▶ [Work request]:
Locate "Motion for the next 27" in the listing below, then output the line holding it and every line after it, exactly and with nothing else.

▶ [Input material]:

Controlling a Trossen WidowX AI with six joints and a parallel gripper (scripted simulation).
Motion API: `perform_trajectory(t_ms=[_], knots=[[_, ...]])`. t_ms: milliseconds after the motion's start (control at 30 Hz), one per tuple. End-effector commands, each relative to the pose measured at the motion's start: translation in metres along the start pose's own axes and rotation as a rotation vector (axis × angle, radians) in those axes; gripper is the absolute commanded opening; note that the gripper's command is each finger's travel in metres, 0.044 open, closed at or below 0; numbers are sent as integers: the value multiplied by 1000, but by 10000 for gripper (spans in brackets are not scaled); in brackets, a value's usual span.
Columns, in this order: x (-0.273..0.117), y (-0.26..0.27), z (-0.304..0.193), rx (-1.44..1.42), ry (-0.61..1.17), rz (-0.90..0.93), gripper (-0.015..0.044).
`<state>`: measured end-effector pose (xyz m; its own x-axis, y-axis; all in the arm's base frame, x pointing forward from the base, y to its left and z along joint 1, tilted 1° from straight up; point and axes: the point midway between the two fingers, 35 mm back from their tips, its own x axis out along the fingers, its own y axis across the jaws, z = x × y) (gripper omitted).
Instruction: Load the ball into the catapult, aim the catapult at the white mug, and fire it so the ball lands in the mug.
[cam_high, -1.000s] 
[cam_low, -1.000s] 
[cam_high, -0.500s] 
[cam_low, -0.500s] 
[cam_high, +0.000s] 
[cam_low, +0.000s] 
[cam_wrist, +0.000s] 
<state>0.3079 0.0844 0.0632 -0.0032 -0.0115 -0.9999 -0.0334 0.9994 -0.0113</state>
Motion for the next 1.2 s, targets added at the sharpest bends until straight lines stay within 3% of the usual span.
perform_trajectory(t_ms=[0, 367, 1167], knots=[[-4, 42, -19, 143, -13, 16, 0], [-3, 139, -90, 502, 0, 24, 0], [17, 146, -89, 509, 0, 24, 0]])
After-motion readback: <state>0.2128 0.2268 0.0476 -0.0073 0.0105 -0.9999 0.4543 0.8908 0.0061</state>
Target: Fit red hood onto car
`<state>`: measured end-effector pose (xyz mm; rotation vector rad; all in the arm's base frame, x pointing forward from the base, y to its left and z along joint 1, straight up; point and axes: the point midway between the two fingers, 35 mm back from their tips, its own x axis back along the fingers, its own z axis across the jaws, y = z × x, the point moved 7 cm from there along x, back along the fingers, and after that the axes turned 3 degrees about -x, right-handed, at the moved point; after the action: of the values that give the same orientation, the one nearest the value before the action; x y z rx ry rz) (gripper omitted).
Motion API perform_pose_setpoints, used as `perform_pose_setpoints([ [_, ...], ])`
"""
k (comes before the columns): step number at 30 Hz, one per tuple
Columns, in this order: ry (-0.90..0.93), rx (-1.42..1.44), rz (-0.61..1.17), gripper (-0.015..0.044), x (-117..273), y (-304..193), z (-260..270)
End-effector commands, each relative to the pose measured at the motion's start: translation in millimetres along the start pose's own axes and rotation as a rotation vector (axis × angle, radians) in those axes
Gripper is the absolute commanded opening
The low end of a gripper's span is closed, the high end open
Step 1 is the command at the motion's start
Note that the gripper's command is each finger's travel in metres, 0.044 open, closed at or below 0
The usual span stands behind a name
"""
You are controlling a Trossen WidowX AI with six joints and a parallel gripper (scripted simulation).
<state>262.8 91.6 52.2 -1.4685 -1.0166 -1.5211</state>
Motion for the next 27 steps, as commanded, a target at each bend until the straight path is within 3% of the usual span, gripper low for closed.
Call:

▶ [Answer to the problem]:
Motion for the next 27 steps, as commanded, a target at each bend until the straight path is within 3% of the usual span, gripper low for closed.
Call:

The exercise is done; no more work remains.